Obese Asthmatics Overuse Rescue Medications

October 23, 2014
Katie Eder, Senior Editor

As a result of confusing sensations of breathlessness with asthma symptoms, overweight and obese children tend to report poorer asthma control and overuse rescue medications.

As a result of confusing sensations of breathlessness with asthma symptoms, overweight and obese children tend to report poorer asthma control and overuse rescue medications, new research published online on October 14, 2014, in the Journal of Allergy and Clinical Immunology suggests.

Across 3 clinic visits, Jason E. Lang, MD, MPH, a physician and researcher at Nemours Children’s Hospital in Orlando, Florida, and his colleagues reviewed the lung function, treatment use, symptom patterns, and asthma-related quality of life of 58 children aged 10 to 17 years with early-onset, persistent asthma who received daily controller treatment.

After grouping the children by body mass index (BMI), the researchers found the subjects who were overweight or obese reported clinically worse asthma symptoms than their leaner counterparts. Moreover, the overweight and obese children more often reported shortness of breath and less often reported cough, and their gastroesophageal reflux disease (GERD) scores were higher.

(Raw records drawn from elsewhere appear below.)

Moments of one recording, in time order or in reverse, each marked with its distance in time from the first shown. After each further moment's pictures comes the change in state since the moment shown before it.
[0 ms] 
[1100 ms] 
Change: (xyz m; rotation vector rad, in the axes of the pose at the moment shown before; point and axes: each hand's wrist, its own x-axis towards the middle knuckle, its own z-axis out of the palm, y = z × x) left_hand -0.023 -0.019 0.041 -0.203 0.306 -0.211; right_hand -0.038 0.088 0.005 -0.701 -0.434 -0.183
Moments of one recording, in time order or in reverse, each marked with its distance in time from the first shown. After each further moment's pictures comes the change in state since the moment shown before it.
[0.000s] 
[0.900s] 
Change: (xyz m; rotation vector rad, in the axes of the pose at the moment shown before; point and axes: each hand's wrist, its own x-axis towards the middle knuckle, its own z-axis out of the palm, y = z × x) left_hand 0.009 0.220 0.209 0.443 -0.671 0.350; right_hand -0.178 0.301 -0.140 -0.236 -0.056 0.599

In mistaking their dyspnea and GERD for asthma, the overweight and obese children engaged in greater short-acting beta-agonist (SABA) use than the lean subjects, the researchers found.

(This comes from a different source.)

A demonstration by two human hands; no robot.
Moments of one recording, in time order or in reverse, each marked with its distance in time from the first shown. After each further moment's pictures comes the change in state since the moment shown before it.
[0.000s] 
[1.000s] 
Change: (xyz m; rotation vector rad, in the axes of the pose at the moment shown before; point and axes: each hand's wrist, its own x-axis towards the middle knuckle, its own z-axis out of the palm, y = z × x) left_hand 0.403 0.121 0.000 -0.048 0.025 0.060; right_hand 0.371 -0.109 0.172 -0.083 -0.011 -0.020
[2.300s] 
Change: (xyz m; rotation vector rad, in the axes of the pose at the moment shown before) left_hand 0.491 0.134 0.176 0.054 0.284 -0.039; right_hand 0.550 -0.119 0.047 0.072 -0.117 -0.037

“These data suggest that overweight/obese children with asthma, on average, experience and report asthma differently than do lean children and that the greater obesity-related poor asthma control is driven to a large extent by shortness of breath and self-medication with SABAs,” the study authors concluded. “These excess symptoms may not stem technically from asthma but, rather, from obesity-related sequelae, such as GERD, chest restriction, or excess demand on the respiratory system. Instead of obesity-related GERD and chest restriction mediating worse asthma, these processes may cause dyspnea, which is confused for asthma and leads to worse patient-reported asthma control scores.”

The researchers noted that SABA overuse among obese children with asthma has been shown to reduce lower esophageal sphincter tone, which perpetuates a cycle of GERD, chest symptoms, and further SABA use.

“Obese children with asthma need to develop a greater understanding of the distinct feeling of breathlessness in order to avoid not just unnecessary medication use, but also the anxiety, reduced quality of life, and health care utilization that come along with this misunderstood symptom,” Dr. Lang said in a press release. “Alleviating this overuse of rescue medications could likely also lessen other symptoms obese children with asthma are impacted by, including most notably acid reflux.”